L’Union européenne a dévoilé, jeudi 29 janvier 2026, les grandes lignes de sa future politique d’immigration. Lesquelles prévoient une augmentation des expulsions et une révision du système des visas…
Le principal artisan de ce changement de politique d’immigration, le commissaire européen Magnus Brunner, a souligné que « la priorité est claire : réduire le nombre d’arrivées illégales et le maintenir à un faible niveau ».
En 2025, le nombre d’entrées irrégulières sur le territoire européen a diminué de plus de 25 %, selon l’Agence européenne de garde-frontières et de garde-côtes, Frontex.
La stratégie de la Commission européenne en matière de migration pour les cinq prochaines années est axée sur l’expulsion des demandeurs d’asile déboutés.
Le Parlement européen examine actuellement un texte élaboré par Bruxelles visant à accroître le nombre d’expulsions. Ce texte législatif prévoit l’ouverture de centres situés hors des frontières de l’Union européenne, appelés centres de retour, vers lesquels seront envoyés les migrants déboutés de leur demande d’asile.
Le texte prévoit également des sanctions plus sévères pour les migrants qui refusent de quitter le territoire européen, en les détenant pendant des périodes plus longues.

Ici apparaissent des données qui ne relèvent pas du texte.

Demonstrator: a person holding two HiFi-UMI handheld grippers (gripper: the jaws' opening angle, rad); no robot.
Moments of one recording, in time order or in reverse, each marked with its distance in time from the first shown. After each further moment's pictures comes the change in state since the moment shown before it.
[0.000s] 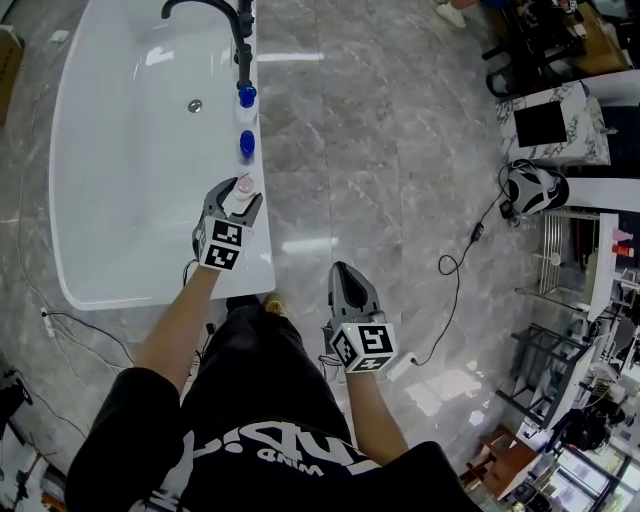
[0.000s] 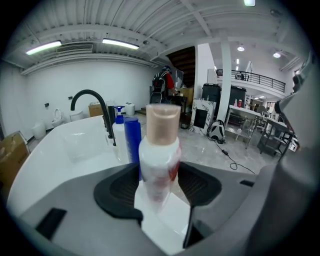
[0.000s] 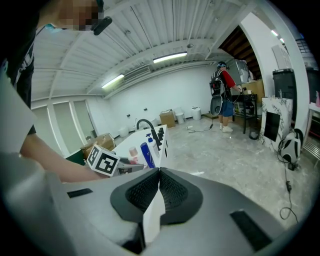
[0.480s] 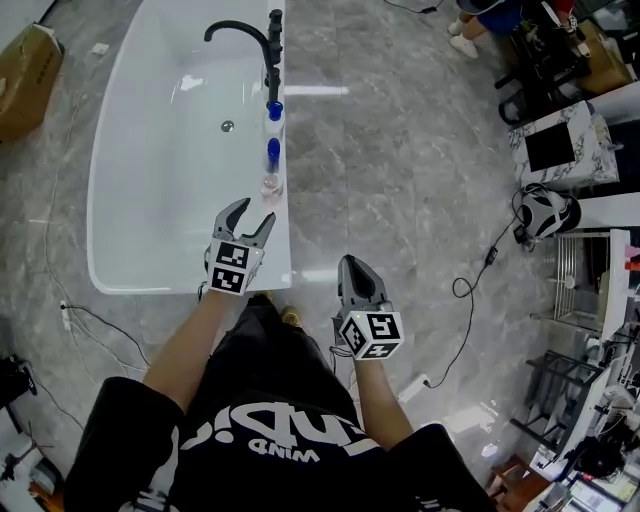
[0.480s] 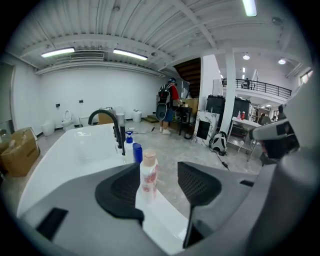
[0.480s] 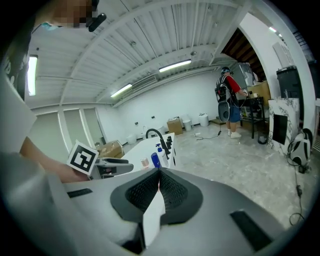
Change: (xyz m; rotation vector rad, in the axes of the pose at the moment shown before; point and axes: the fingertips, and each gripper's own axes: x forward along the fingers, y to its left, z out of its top) left arm -0.114 -0.028 0.038 -0.076 -0.085 0.042; right arm -0.028 0.023 0.018 -0.011 -0.082 0.089
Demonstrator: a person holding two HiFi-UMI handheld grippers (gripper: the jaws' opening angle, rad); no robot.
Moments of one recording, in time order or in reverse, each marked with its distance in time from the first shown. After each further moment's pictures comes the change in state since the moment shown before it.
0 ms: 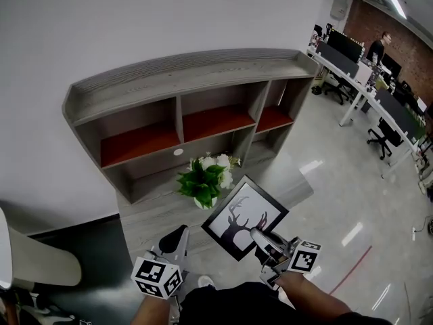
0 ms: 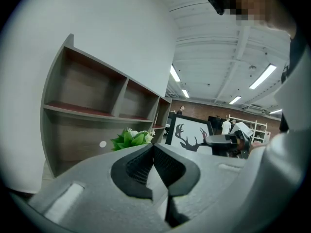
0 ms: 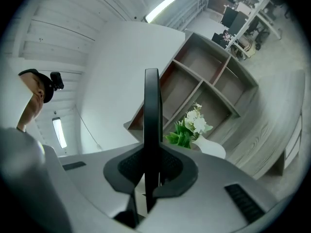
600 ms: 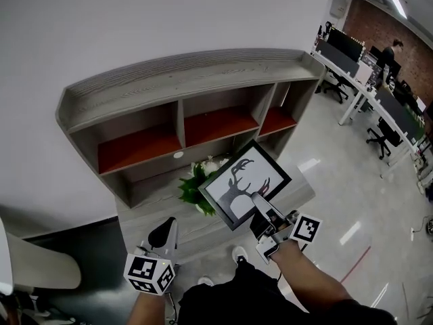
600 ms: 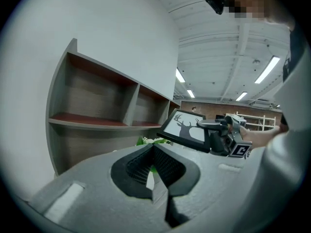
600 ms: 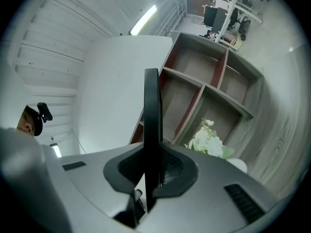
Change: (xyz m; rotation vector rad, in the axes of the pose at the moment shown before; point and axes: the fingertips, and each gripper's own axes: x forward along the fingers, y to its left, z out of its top) left arm 0.014 0.054 0.024 0.043 -0.037 0.082; right arm 0.076 -0.024 0.088 0.106 -0.143 0.019
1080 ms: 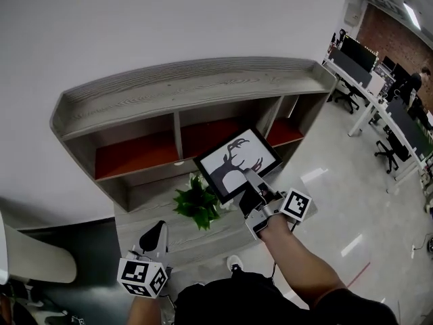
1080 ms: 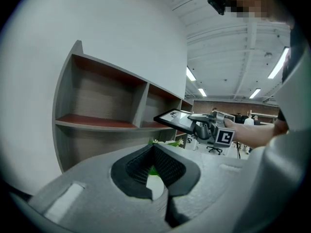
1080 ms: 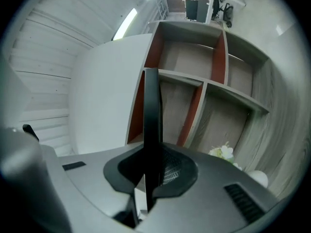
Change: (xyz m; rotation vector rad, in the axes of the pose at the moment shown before) left arm 0.024 0.019 0.006 -0.015 0.001 0.143; right arm 0.086 -0.052 0.071 0.182 -0.046 0.020
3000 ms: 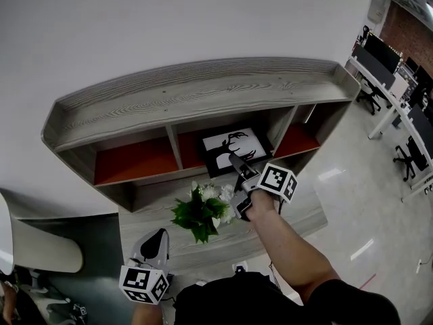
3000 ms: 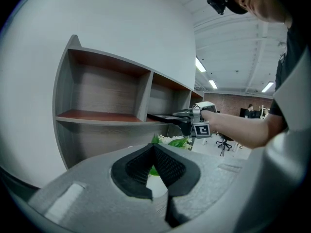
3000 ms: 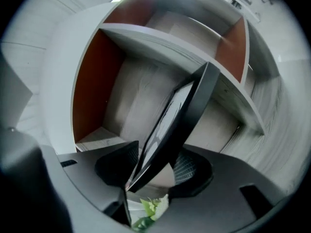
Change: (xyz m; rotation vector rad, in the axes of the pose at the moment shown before) left arm 0.035 0.000 -0.009 -0.013 0.089 0.122; right arm 0.106 -0.090 0.020 -0.064 0.186 -0.270
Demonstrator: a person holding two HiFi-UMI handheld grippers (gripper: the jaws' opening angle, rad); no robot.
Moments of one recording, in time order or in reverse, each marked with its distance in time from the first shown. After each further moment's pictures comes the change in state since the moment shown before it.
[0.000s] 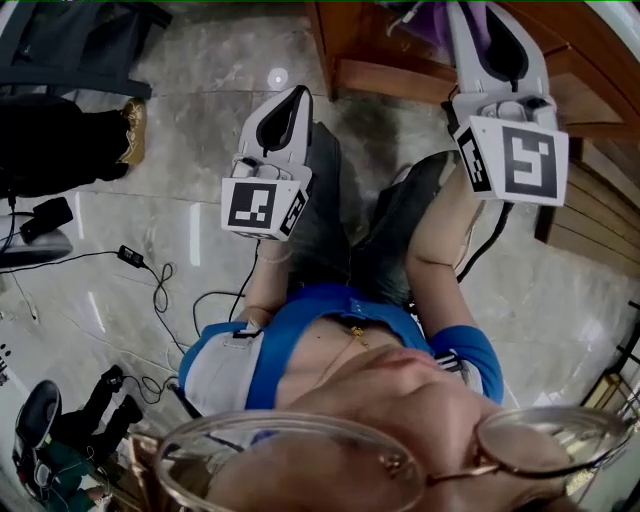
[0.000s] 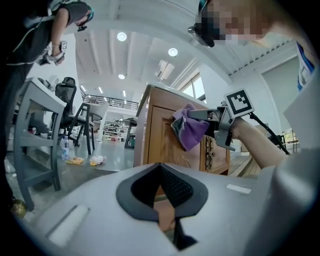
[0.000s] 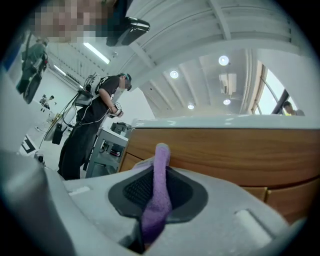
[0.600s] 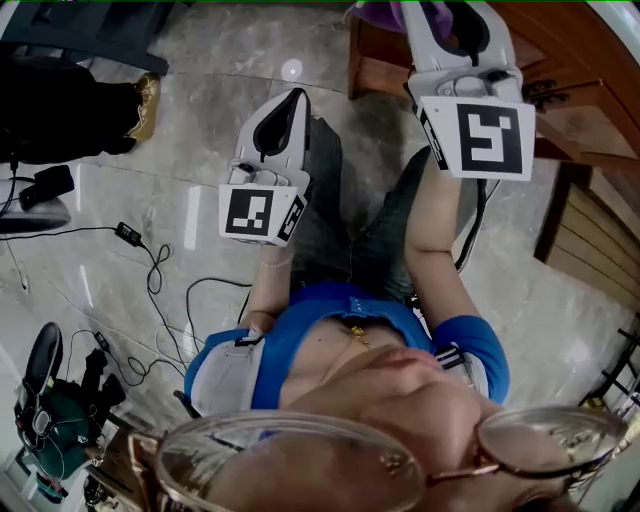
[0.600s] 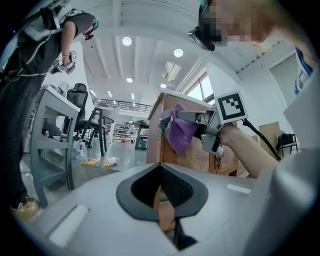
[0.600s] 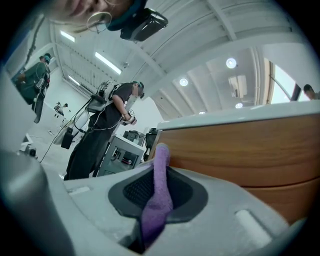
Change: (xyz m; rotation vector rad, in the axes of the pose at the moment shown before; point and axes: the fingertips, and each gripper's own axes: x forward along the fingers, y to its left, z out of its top) left arm -0.037 0.029 0.007 -0.012 -0.015 0.116; right arm 0.049 0.082 0.018 -0.033 -0.118 0.154
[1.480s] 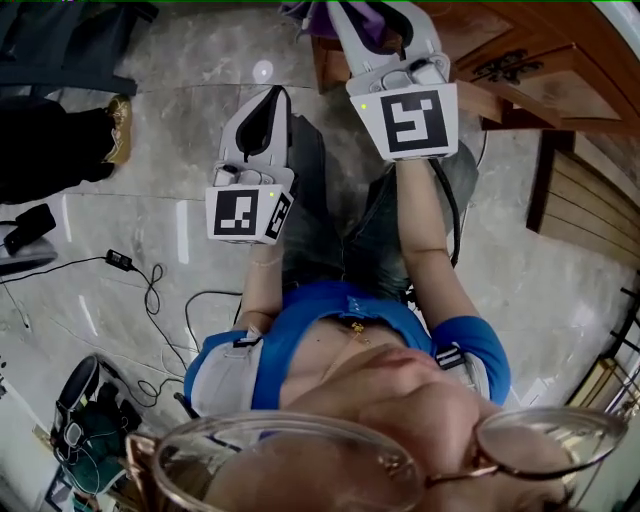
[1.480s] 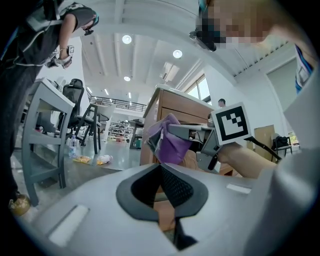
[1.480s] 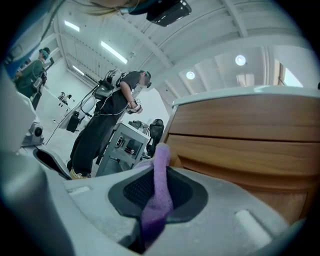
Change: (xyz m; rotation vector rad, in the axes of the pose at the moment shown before) left arm 0.017 -0.009 -0.013 -0.017 -0.002 -0.064; right arm 0.001 0.031 -0.063 -0.081 0.143 0.013
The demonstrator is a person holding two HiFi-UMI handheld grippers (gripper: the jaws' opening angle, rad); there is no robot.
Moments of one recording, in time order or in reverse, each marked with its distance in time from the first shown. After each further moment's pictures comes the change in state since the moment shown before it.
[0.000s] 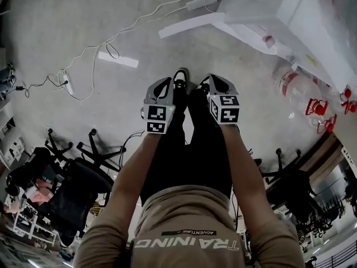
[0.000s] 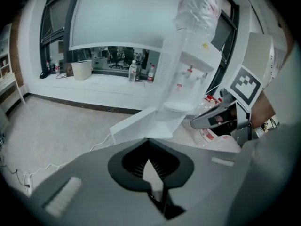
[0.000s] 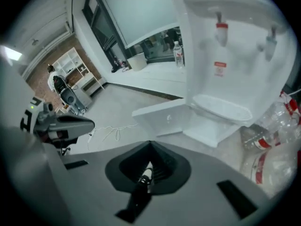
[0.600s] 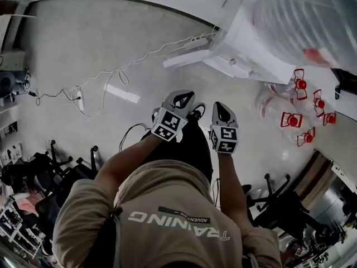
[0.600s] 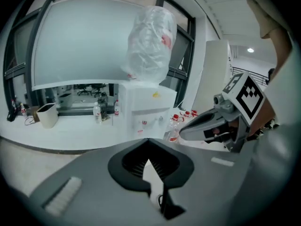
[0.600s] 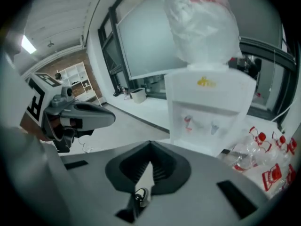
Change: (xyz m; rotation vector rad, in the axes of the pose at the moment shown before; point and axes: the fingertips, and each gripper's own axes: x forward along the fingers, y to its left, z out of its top) left arm -0.104 -0.134 0.176 0.305 -0.194 -0.263; right arm -0.215 0.019 0.079 -0.068 -0.304 -0.115
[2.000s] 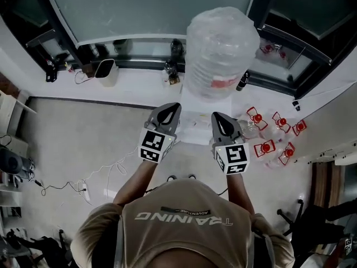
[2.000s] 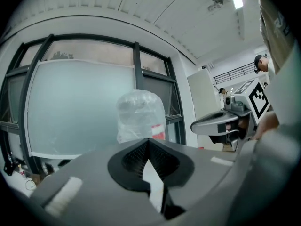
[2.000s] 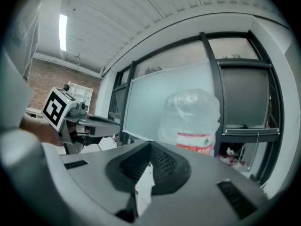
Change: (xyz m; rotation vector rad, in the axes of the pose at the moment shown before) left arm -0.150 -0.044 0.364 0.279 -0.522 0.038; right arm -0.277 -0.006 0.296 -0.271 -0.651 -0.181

Bien entendu, ces mesures suscitent des critiques de la part de la gauche et des organisations non gouvernementales, mais elles bénéficient d’un soutien croissant de la part des pays de l’UE.
Diplomatie migratoire
La stratégie annoncée par l’Union européenne était axée sur la « diplomatie migratoire », c’est-à-dire l’établissement de nouveaux partenariats avec des pays d’Afrique du Nord, similaires à ceux conclus avec la Tunisie.
Les Européens attendent de ces pays – d’origine ou de transit pour les migrants – qu’ils freinent les départs et réintègrent leurs citoyens en situation irrégulière au sein de l’Union européenne, en échange d’une aide et d’investissements se chiffrant en milliards d’euros.
Olivia Sundberg Diez, d’Amnesty International, a fait valoir que cette approche « conduit à une dépendance accrue de l’UE » vis-à-vis des pays en développement. « Ce sont des politiques à courte vue qui reflètent l’obsession croissante de l’UE pour le blocage de l’accès et l’augmentation des retours sur investissement, au détriment de ses engagements en matière de droits de l’Homme ».